-- DATA BLOCK follows --

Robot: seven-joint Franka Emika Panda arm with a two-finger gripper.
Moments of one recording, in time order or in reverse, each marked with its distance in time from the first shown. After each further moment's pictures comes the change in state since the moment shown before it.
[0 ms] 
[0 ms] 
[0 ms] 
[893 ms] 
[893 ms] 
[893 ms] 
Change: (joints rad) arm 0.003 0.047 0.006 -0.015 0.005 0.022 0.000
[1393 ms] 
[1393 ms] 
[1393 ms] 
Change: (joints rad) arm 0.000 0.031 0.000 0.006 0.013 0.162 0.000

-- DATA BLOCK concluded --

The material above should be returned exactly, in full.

## THE ANSWER:
Robot: seven-joint Franka Emika Panda arm with a two-finger gripper.
Moments of one recording, in time order or in reverse, each marked with its distance in time from the first shown. After each further moment's pictures comes the change in state since the moment shown before it.
[0 ms] 
[0 ms] 
[0 ms] 
[893 ms] 
[893 ms] 
[893 ms] 
Change: (joints rad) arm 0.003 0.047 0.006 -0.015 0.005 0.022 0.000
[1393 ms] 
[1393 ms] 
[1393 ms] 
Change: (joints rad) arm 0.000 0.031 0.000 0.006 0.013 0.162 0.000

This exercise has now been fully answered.